In 2015, Microsoft announced that DNT would no longer be enabled by default in Windows 10, but it would provide users clear instructions for turning on the feature.
Taking privacy out of websites’ hands
Sadeh says that a practical framework for empowering users to control their privacy can’t rely on the cooperation of website operators. Instead, the power must shift to the users themselves, and a combination of natural language processing (NLP), privacy preference modeling, crowdsourcing and privacy interface design may be exactly what the doctor ordered.
“The goal of the project is to see to what extent we might use computers to semi-automatically extract information from privacy policies — extract, in fact, answer those key questions that users really care about and provide information back to users through browser plug-ins that will make this information very easy for users to digest,” Sadeh explains. “To do this, we’re combining machine learning, natural language processing and crowdsourcing technologies. We’ve been able to show that despite prior research results suggesting that users often do not understand privacy policies, it is possible, by bringing together enough crowd workers, to very often extract meaningful answers to key questions.”
The Personalized Privacy Assistant Project is a CMU-funded effort to create intelligent agents capable of learning the privacy preferences of their users over time, using machine learning. These agents would be capable of semi-automatically configuring many settings and making many privacy decisions on their users’ behalf. The privacy assistants could alert users about practices the users may not feel comfortable with and even occasionally nudge users to reconsider the implications of some of their privacy decisions. In the case of mobile apps, Sadeh says the assistant could even recognize when an app is leveraging user data without asking permission to do so.
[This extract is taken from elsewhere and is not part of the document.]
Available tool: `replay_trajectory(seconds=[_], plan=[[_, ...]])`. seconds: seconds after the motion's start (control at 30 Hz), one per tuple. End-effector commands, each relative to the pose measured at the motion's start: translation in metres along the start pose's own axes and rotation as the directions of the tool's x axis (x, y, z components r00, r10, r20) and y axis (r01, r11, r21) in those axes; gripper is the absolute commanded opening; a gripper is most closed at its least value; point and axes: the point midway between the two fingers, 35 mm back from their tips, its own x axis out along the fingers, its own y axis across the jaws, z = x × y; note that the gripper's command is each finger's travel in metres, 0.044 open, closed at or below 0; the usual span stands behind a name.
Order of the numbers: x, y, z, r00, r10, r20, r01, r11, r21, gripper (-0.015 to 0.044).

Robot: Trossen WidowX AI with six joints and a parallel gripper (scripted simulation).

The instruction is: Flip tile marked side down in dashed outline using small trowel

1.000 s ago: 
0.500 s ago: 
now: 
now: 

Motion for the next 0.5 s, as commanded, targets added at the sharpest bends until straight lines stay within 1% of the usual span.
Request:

Sadeh notes the project consists of multiple research strands. It is driven by user-centered design processes that translate personal privacy preference models, transparency mechanisms and dialog primitives into the assistant functionality.
Businesses benefit, too
In the end, Sadeh says the research is also likely to pay dividends for businesses. While people have diverse preferences with regard to the information they’re willing to share, those preferences often fall into a relatively small number of buckets.
“There’s lots of correlation. You can effectively leverage these correlations to organize users in different buckets,” he says. “For developers, it means that if you’re going to be looking at whether you’re going to be collecting a given piece of information, we could actually tell you how many people in your target population of users are likely to be uncomfortable with that.”
That information, he notes, could help an organization decide whether or not it’s worthwhile to develop a new functionality.